WHAT YOU WILL DO: Please transcribe the lines below exactly, and leave every image behind.

DATA FOR PROCESSING:
┏━━
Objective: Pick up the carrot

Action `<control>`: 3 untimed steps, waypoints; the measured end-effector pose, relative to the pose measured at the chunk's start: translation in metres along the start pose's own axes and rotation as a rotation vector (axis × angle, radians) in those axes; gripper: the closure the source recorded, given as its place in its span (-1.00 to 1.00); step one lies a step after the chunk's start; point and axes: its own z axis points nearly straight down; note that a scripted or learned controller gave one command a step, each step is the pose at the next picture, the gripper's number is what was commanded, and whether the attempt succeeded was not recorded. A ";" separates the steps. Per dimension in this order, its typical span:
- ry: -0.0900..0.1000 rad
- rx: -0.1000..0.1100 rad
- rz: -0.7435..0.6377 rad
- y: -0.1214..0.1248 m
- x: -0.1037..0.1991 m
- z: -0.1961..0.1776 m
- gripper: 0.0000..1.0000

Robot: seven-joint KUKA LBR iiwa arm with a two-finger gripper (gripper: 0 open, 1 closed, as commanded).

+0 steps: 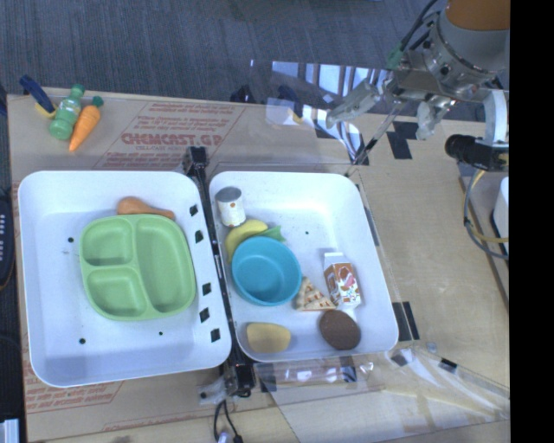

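Apparently spread, with nothing between them, the two grey fingers [351,105] of the gripper [389,112] hang above the bench beyond the far right corner of the right white plastic bin [368,225], so no grasp has begun. Behind them the grey arm with its orange band [476,13] enters from the right. Nearest below, the right bin holds a round blue bowl [265,270], which is not wanted here. The orange toy carrot with a green top [85,125] lies well away, outside both bins on the brown cardboard sheet [164,138] at the far left, just beside a small green bottle [66,114]. An orange-brown elongated piece [143,208] in the left white bin [39,260] touches the green divided plate [137,264]; what it is I cannot tell. Reaching the carrot would likely demand a long crossing over both bins.
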 end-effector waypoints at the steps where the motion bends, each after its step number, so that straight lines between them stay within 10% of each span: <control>1: 0.001 -0.009 0.111 -0.037 -0.019 -0.037 -1.00; 2: 0.004 -0.002 0.165 -0.070 -0.002 -0.031 -1.00; 3: 0.001 0.004 0.205 -0.046 -0.038 0.007 -1.00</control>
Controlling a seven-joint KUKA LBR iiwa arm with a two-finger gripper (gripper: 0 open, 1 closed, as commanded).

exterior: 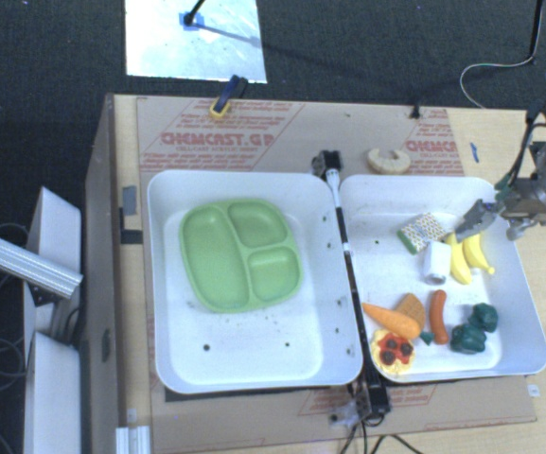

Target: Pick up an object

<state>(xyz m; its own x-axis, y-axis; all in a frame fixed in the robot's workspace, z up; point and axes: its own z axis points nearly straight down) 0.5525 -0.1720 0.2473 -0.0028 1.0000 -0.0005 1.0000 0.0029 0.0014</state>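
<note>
We see the grey arm's two-finger gripper (485,216) over the right shallow white bin (514,362), just above the yellow plastic bananas (469,256); we cannot tell how it is set, and most of the arm is cut off at the right edge. Near the bananas lie a white cylinder (436,261), a green-and-white speckled block (421,230), an orange carrot (393,319) and dark green broccoli (472,329). The left white bin (173,372) holds a pale green divided tray (240,254).
</note>
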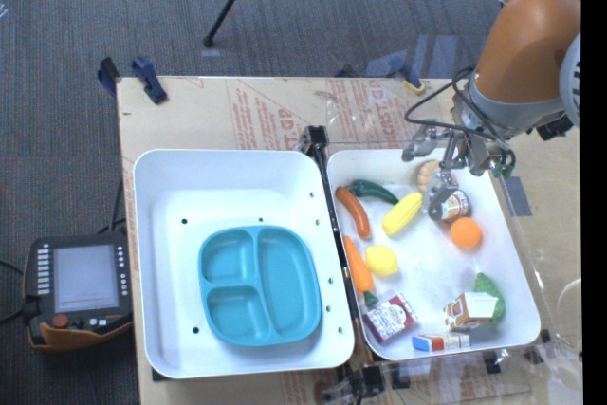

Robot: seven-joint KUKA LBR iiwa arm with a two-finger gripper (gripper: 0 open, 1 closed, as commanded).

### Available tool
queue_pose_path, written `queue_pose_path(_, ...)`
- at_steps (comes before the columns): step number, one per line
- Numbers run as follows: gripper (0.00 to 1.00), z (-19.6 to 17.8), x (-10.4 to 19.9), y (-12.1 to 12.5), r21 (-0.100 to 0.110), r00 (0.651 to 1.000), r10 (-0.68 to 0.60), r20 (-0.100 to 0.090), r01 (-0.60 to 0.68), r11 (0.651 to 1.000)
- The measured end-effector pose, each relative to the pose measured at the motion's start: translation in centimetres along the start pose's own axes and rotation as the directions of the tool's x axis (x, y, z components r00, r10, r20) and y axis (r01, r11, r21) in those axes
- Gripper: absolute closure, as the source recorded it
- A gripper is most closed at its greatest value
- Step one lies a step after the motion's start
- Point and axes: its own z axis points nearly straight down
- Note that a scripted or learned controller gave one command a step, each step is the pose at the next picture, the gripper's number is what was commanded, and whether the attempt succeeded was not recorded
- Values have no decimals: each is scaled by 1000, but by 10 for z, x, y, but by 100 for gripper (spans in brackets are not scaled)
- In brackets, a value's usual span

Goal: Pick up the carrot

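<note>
The carrot (358, 266) is orange with a green top. It lies along the left wall of the right bin (520, 261), pointing away from the camera, with a yellow lemon (381, 259) just to its right. My gripper (444, 196) hangs over the far right part of that bin, well to the right of the carrot and beyond it. It is right beside a small can (455, 205). Nothing of the carrot is near the gripper.
The right bin also holds a red sausage (353, 211), green chili (375, 192), corn cob (402, 213), orange (466, 233), milk carton (471, 306), purple packet (389, 318) and a small box (439, 341). The left bin (161, 204) holds a blue divided plate (259, 284).
</note>
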Motion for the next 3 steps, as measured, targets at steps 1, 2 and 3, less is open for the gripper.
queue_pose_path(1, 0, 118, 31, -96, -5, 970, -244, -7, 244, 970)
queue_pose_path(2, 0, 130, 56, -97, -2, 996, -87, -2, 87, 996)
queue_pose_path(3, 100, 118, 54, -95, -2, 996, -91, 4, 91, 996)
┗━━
SOLUTION FOR THIS EXERCISE:
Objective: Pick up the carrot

Action `<control>`: 3 untimed steps, waypoints; the measured end-effector pose, relative to the pose measured at the chunk's start: translation in metres along the start pose's own axes and rotation as a rotation vector (axis × angle, radians) in those axes; gripper: the closure the source recorded, given as its place in its span (-1.00 to 1.00); step one lies a step after the chunk's start; point and axes: its own z axis points nearly straight down; note that a scripted or learned controller gave one command a step, each step is the pose at the next picture, the gripper's number is what was commanded, and whether the attempt succeeded was not recorded. A ";" separates the steps. Per dimension in this order, its typical span:
- ry: -0.0900..0.1000 rad
- rx: -0.1000..0.1100 rad
- rz: -0.7435..0.6377 rad
- y: -0.1214..0.1248 m
- x: -0.1037..0.1991 m
- z: -0.1961..0.1776 m
- gripper: 0.0000..1.0000

Robot: seven-joint KUKA LBR iiwa arm with a two-finger gripper (gripper: 0 open, 1 closed, as commanded).

+0 steps: 

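Apparently spread, with nothing between them, the two grey fingers [351,105] of the gripper [389,112] hang above the bench beyond the far right corner of the right white plastic bin [368,225], so no grasp has begun. Behind them the grey arm with its orange band [476,13] enters from the right. Nearest below, the right bin holds a round blue bowl [265,270], which is not wanted here. The orange toy carrot with a green top [85,125] lies well away, outside both bins on the brown cardboard sheet [164,138] at the far left, just beside a small green bottle [66,114]. An orange-brown elongated piece [143,208] in the left white bin [39,260] touches the green divided plate [137,264]; what it is I cannot tell. Reaching the carrot would likely demand a long crossing over both bins.
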 end-effector waypoints at the steps where the motion bends, each after its step number, so that straight lines between them stay within 10% of each span: <control>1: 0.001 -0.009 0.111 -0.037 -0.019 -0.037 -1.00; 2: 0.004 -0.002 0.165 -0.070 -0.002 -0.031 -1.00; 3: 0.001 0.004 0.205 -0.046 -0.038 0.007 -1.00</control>
Controlling a seven-joint KUKA LBR iiwa arm with a two-finger gripper (gripper: 0 open, 1 closed, as commanded).

exterior: 

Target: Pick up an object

<state>(xyz m; its own x-axis, y-axis; all in a frame fixed in the robot's workspace, z up; point and axes: its own z axis points nearly straight down) 0.5525 -0.1720 0.2473 -0.0028 1.0000 -0.0005 1.0000 0.0029 0.0014</state>
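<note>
We see the grey arm's two-finger gripper (485,216) over the right shallow white bin (514,362), just above the yellow plastic bananas (469,256); we cannot tell how it is set, and most of the arm is cut off at the right edge. Near the bananas lie a white cylinder (436,261), a green-and-white speckled block (421,230), an orange carrot (393,319) and dark green broccoli (472,329). The left white bin (173,372) holds a pale green divided tray (240,254).
</note>
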
Robot: seven-joint KUKA LBR iiwa arm with a two-finger gripper (gripper: 0 open, 1 closed, as commanded).

### Available tool
queue_pose_path, written `queue_pose_path(_, ...)`
- at_steps (comes before the columns): step number, one per line
- Numbers run as follows: gripper (0.00 to 1.00), z (-19.6 to 17.8), x (-10.4 to 19.9), y (-12.1 to 12.5), r21 (-0.100 to 0.110), r00 (0.651 to 1.000), r10 (-0.68 to 0.60), r20 (-0.100 to 0.090), r01 (-0.60 to 0.68), r11 (0.651 to 1.000)
- The measured end-effector pose, each relative to the pose measured at the motion's start: translation in centimetres along the start pose's own axes and rotation as the directions of the tool's x axis (x, y, z components r00, r10, r20) and y axis (r01, r11, r21) in those axes
- Gripper: absolute closure, as the source recorded it
- A gripper is most closed at its greatest value
- Step one lies a step after the motion's start
- Point and axes: its own z axis points nearly straight down
- Note that a scripted or learned controller gave one command a step, each step is the pose at the next picture, the gripper's number is what was commanded, and whether the attempt succeeded was not recorded
- Values have no decimals: each is scaled by 1000, but by 10 for z, x, y, but by 100 for gripper (spans in brackets are not scaled)
- In brackets, a value's usual span

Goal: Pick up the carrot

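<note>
The carrot (358, 266) is orange with a green top. It lies along the left wall of the right bin (520, 261), pointing away from the camera, with a yellow lemon (381, 259) just to its right. My gripper (444, 196) hangs over the far right part of that bin, well to the right of the carrot and beyond it. It is right beside a small can (455, 205). Nothing of the carrot is near the gripper.
The right bin also holds a red sausage (353, 211), green chili (375, 192), corn cob (402, 213), orange (466, 233), milk carton (471, 306), purple packet (389, 318) and a small box (439, 341). The left bin (161, 204) holds a blue divided plate (259, 284).
</note>
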Motion for the next 3 steps, as measured, targets at steps 1, 2 and 3, less is open for the gripper.
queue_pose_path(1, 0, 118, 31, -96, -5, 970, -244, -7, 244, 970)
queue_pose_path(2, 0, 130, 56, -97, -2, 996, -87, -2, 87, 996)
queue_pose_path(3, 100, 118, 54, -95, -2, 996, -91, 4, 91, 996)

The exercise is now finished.